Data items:
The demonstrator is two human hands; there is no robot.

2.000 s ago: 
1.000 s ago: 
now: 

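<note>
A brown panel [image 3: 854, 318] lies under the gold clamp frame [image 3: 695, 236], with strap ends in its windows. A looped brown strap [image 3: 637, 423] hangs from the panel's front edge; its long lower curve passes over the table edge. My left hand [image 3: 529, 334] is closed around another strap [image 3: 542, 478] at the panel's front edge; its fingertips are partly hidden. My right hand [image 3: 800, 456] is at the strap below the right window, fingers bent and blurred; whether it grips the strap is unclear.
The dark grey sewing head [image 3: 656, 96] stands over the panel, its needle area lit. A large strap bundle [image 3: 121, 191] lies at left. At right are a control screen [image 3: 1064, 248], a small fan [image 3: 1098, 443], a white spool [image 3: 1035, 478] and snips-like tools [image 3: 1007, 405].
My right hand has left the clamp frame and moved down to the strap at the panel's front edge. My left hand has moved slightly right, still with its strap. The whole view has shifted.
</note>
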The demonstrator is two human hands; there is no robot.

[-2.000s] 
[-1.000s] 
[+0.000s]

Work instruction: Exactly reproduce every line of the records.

Task response:
The demonstrator is two human hands; there is no robot.

2.000 s ago: 
1.000 s ago: 
now: 

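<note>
A brown panel [image 3: 854, 318] lies under the gold clamp frame [image 3: 695, 236], with strap ends in its windows. A looped brown strap [image 3: 637, 423] hangs from the panel's front edge; its long lower curve passes over the table edge. My left hand [image 3: 529, 334] is closed around another strap [image 3: 542, 478] at the panel's front edge; its fingertips are partly hidden. My right hand [image 3: 800, 456] is at the strap below the right window, fingers bent and blurred; whether it grips the strap is unclear.
The dark grey sewing head [image 3: 656, 96] stands over the panel, its needle area lit. A large strap bundle [image 3: 121, 191] lies at left. At right are a control screen [image 3: 1064, 248], a small fan [image 3: 1098, 443], a white spool [image 3: 1035, 478] and snips-like tools [image 3: 1007, 405].
My right hand has left the clamp frame and moved down to the strap at the panel's front edge. My left hand has moved slightly right, still with its strap. The whole view has shifted.
</note>
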The demonstrator is two human hands; there is no robot.

[-2.000s] 
[-1.000s] 
[+0.000s]

Nothing else is needed for the answer.